TommyJones / textmineR

An aid for text mining in R, with a syntax that should be familiar to experienced R users. Provides a wrapper for several topic models that take similarly-formatted input and give similarly-formatted output. Has additional functionality for analyzing and diagnostics for topic models.
Other
106 stars 34 forks source link

Parallel execution fails on Windows when TmParallelApply called from inside a function #21

Closed tlutz1 closed 8 years ago

tlutz1 commented 8 years ago

I think it has something to do with the environment that TmParallelApply is looking within. If I have something in my work space with the right name, the error does not happen. Examples below

Fails, because I don't have anything in my work space named stopword_vec

rm(list=ls())
data(nih_sample)
 dtm <- CreateDtm(nih_sample$ABSTRACT_TEXT, 
                  doc_names = nih_sample$APPLICATION_ID, 
                  ngram_window = c(1, 2))

Fails for the same reason

rm(list=ls())
data(nih_sample)
 dtm <- CreateDtm(nih_sample$ABSTRACT_TEXT, 
                  stopword_vec = c("blah")
                  doc_names = nih_sample$APPLICATION_ID, 
                  ngram_window = c(1, 2))
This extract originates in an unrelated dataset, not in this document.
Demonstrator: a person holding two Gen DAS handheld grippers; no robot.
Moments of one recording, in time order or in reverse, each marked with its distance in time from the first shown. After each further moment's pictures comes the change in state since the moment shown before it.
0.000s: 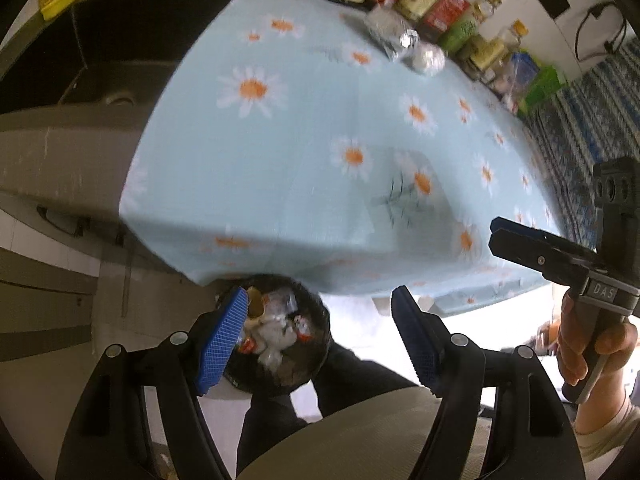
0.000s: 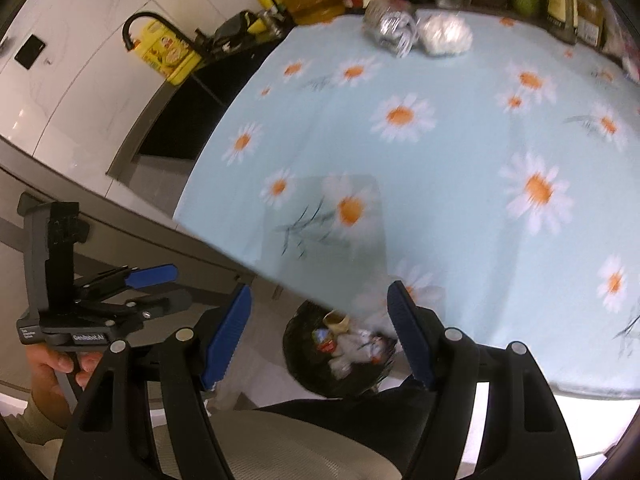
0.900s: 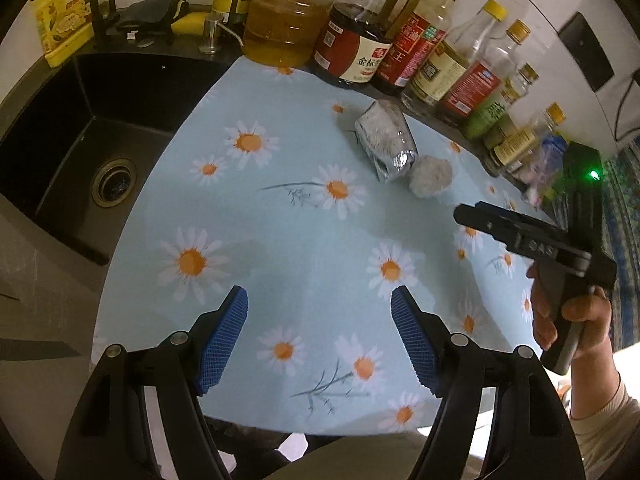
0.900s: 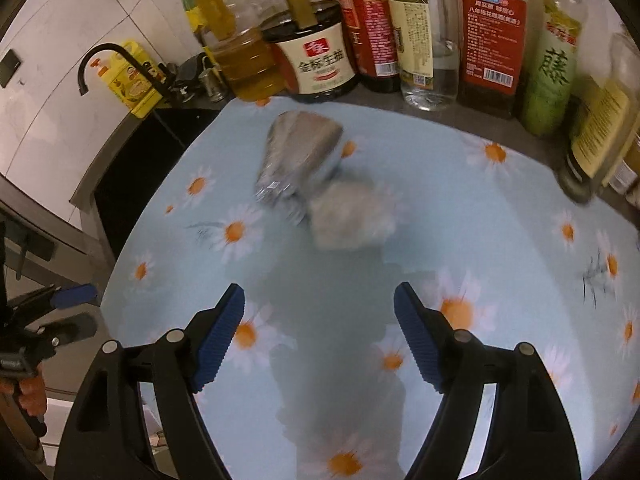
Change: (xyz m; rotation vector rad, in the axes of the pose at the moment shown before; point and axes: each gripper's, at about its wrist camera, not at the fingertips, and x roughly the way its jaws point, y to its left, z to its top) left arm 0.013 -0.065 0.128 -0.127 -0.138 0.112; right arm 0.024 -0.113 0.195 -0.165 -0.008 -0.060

Does not fail, even though this is not the stopword_vec passed to the function

rm(list=ls())
data(nih_sample)
stopword_vec <- "blah"
 dtm <- CreateDtm(nih_sample$ABSTRACT_TEXT, 
                  doc_names = nih_sample$APPLICATION_ID, 
                  ngram_window = c(1, 2))

It looks like the source might be parallel::clusterExport

TommyJones commented 8 years ago

Eek. Ok. Looking into this. On Fri, Apr 29, 2016 at 10:33 AM tlutz1 notifications@github.com wrote:

I think it has something to do with the environment that TmParallelApply is looking within. If I have something in my work space with the right name, the error does not happen. Examples below

  1. Fails, because I don't have anything in my work space named stopword_vec

rm(list=ls()) data(nih_sample) dtm <- CreateDtm(nih_sample$ABSTRACT_TEXT, doc_names = nih_sample$APPLICATION_ID, ngram_window = c(1, 2))

  1. Fails for the same reason

rm(list=ls()) data(nih_sample) dtm <- CreateDtm(nih_sample$ABSTRACT_TEXT, stopword_vec = c("blah") doc_names = nih_sample$APPLICATION_ID, ngram_window = c(1, 2))

  1. Does not fail, even though this is not the stopword_vec passed to the function

rm(list=ls()) data(nih_sample) stopword_vec <- "blah" dtm <- CreateDtm(nih_sample$ABSTRACT_TEXT, doc_names = nih_sample$APPLICATION_ID, ngram_window = c(1, 2))

It looks like the source might be parallel::clusterExport

— You are receiving this because you are subscribed to this thread. Reply to this email directly or view it on GitHub https://github.com/TommyJones/textmineR/issues/21

TommyJones commented 8 years ago

Think I got it. I added an option to declare a default search environment to TmParallelApply. Testing now. Will close the issue if it passes all tests.

TommyJones commented 8 years ago

Tested. Please open a new issue if it crops up again elsewhere.